Для всякого, кто следит за проблемами преемственности авторитарных правлений на территории бывшего СССР, подоплека закона очевидна. Это ответ на «киргизский кейс»
Пока в Америке немножко определился будущий президент, в России он немножко разопределился.
Две новости, вероятно, совпали случайно, но создали кумулятивный эффект и внятный сюжет. Во-первых, сенсационная публикация о паркинсоне Путина, и во-вторых, законопроект о гарантиях уголовного непреследования Путина после того, как он оставит свой пост.
Что касается первой, то относиться к ней следует сугубо аналитически. Не думать, правда это или нет, а размышлять над контекстом ее правдоподобия. Владимир Путин, действительно, не выглядит живчиком, его старение очень заметно (что биологически нормально), давно обсуждается некоторая неестественность поз, которые он принимает во время выступлений. Но главное, что будет поддерживать живучесть темы болезни Путина в медийном пространстве, это не реальная фактура этой болезни, а отсутствие каких-то иных внятных повесток для обсуждения по поводу Путина.
Что ты можешь обсуждать в связи с Путиным? Уйдет ли он в 2024 году или уйдет раньше по болезни, или, наоборот, будет править до 2036 или 2048 года, потому что теоретически медицина может обеспечить это. Все остальное про Путина известно. И в этом главная проблема его здоровья в медийном смысле. В том, что больше нечего обсуждать, кроме того, когда он уйдет.

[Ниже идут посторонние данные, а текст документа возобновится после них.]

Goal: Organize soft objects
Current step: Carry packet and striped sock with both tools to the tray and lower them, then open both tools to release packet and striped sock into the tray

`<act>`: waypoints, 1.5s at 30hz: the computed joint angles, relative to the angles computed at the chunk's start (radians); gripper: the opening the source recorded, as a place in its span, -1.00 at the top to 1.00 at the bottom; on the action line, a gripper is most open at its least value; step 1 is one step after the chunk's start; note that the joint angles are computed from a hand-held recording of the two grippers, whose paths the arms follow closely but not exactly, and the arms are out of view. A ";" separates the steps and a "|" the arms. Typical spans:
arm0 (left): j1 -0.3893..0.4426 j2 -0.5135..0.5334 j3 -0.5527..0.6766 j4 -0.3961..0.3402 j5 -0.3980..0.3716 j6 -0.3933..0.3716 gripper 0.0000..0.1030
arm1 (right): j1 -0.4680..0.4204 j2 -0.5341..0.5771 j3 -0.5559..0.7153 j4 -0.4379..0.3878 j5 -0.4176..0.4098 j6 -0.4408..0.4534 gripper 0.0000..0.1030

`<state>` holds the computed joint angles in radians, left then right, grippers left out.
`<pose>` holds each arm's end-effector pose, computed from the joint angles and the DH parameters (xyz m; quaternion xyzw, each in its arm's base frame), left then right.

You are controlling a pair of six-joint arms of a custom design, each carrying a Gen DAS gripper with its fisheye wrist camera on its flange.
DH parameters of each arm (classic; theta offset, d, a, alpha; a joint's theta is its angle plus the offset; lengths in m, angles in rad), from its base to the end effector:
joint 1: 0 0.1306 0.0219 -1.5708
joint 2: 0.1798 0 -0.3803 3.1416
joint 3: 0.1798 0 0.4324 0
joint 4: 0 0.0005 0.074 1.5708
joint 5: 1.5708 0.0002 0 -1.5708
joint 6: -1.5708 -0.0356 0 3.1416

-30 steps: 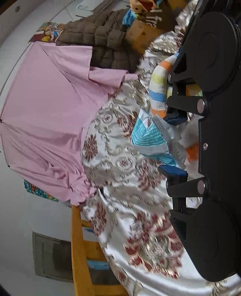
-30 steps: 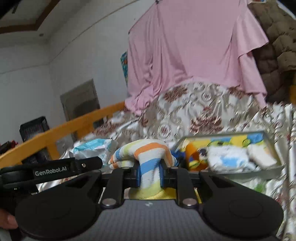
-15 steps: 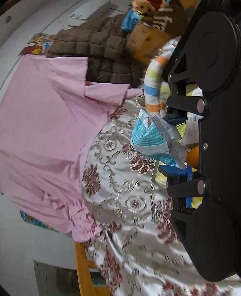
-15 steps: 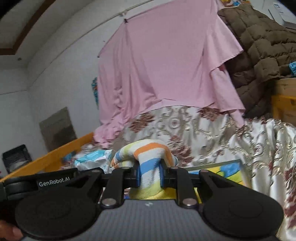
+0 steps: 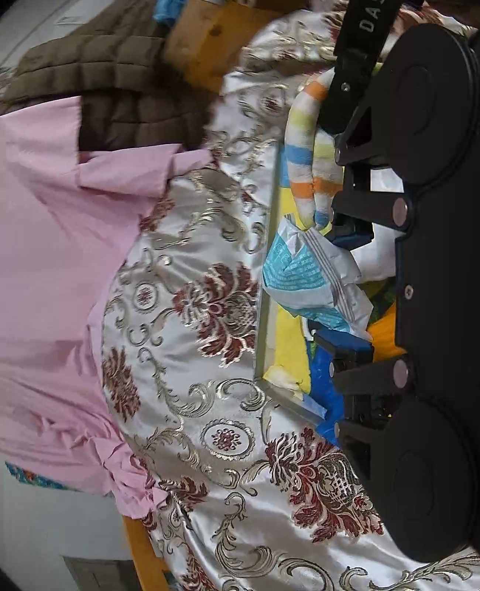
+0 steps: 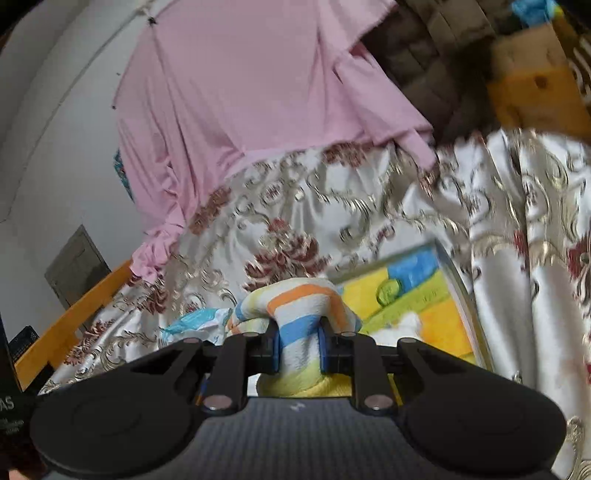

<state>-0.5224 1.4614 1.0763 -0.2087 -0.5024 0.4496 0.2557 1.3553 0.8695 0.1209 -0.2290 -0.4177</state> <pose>0.4732 -0.2533 0.2885 -0.0854 0.8590 -0.0183 0.5045 0.4742 0.1318 0.2698 0.0016 0.8208 0.2749 0.5006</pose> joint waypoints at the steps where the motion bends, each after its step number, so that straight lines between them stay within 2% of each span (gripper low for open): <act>1: 0.000 0.006 0.006 -0.011 0.001 0.001 0.09 | 0.002 0.001 0.000 -0.014 0.007 0.008 0.59; 5: -0.002 0.019 0.015 -0.051 -0.012 0.013 0.08 | 0.007 0.017 0.010 -0.041 -0.001 0.006 0.49; 10: -0.007 0.010 0.001 -0.053 -0.045 0.009 0.06 | 0.014 0.010 0.007 -0.056 0.004 0.021 0.29; 12: -0.008 0.001 -0.004 -0.050 -0.053 0.023 0.06 | 0.014 0.006 0.005 -0.057 0.001 0.021 0.12; 16: -0.009 -0.020 -0.018 -0.050 -0.060 0.059 -0.07 | 0.012 -0.007 0.002 -0.062 -0.004 0.019 -0.18; 18: -0.016 -0.026 -0.023 -0.054 -0.084 0.056 -0.09 | 0.006 -0.018 -0.005 -0.056 -0.016 0.009 -0.37; 21: -0.028 -0.043 -0.036 -0.053 -0.108 0.052 -0.20 | 0.005 -0.044 -0.019 -0.050 0.006 0.022 -0.55; 27: -0.054 -0.102 -0.069 -0.058 -0.149 0.093 -0.34 | 0.007 -0.116 -0.052 -0.059 0.043 0.065 -0.73; 33: -0.099 -0.194 -0.118 -0.068 -0.197 0.118 -0.46 | 0.012 -0.228 -0.106 -0.058 0.081 0.085 -0.88; 36: -0.131 -0.253 -0.149 -0.080 -0.240 0.139 -0.59 | 0.019 -0.299 -0.148 -0.045 0.120 0.096 -0.97; 40: -0.181 -0.341 -0.200 -0.083 -0.299 0.149 -0.66 | 0.029 -0.404 -0.206 -0.049 0.154 0.110 -0.99; 45: -0.267 -0.438 -0.268 -0.082 -0.381 0.170 -0.69 | 0.067 -0.552 -0.275 -0.114 0.212 0.122 -0.99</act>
<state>-0.7896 1.0236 0.8085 -0.2907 -0.8835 0.6196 0.3223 0.8028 0.5944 0.0071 -0.0172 -0.2955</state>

В 2012 г., когда он выглядел тоже отчасти списанным политическим материалом, Путин сумел удивить нас и мир аннексией Крыма. Сумеет ли он еще раз пойти на такую радикализацию или — наоборот — резкий разворот курса? Но без этого все только и будут говорить о его здоровье и о том, когда он уйдет.
Эта проблема «вакуума повестки», отразившаяся в новости о паркинсоне Путина, наложилась на действительно любопытную новость о новом законопроекте Бима и Бома российской диктатуры Клишас и Крашенинникова. Речь там идет о том, что нельзя начать уголовное преследование против бывшего президента никаким образом.
Законопроект предусматривает, что для того, чтобы начать, к примеру, преследование бывшего президента в неуплате налогов, нужно согласие двух третей Думы и СФ, Верховного суда и Конституционного суда. То есть отменить конституционный закон Российской Федерации гораздо проще, чем спросить у бывшего президента, куда он дел пол миллиона долларов.
Для всякого, кто следит за проблемами преемственности авторитарных правлений на территории бывшего СССР, подоплека закона очевидна. Это ответ на «киргизский кейс». Там президент назначил преемника, но, зная, что все преемники предатели, решил обезопасить себя, попытавшись контролировать преемника через парламентское большинство. Однако это оказалось бесполезной затеей: как только новый президент получил офис и контроль над системой правоприменения (прокуратура и МВД), он стал возбуждать дела против лояльных прошлому президенту депутатов и против него самого, и разбил его армию к черту.
Путинский законопроект очевидно направлен на то, чтобы предотвратить такую ситуацию: расправу с «бывшим» с помощью фиктивных уголовных дел, на что, собственно, и опирается сегодня почти целиком власть самого Путина, как опиралась власть и бывшего киргизского президента. Но что важно для нас: путинский законопроект, действительно, выглядит слишком конкретным, политически эмоциональным и юридически бессмысленным (ну, действительно: почему конституционный суд должен одобрять процедуру выдвижения обвинений против бывшего президента, где здесь конституция?). И потому вступает в резонанс с новостью о путинской «болезни», которая, мол, заставит его вскоре уйти со своего поста.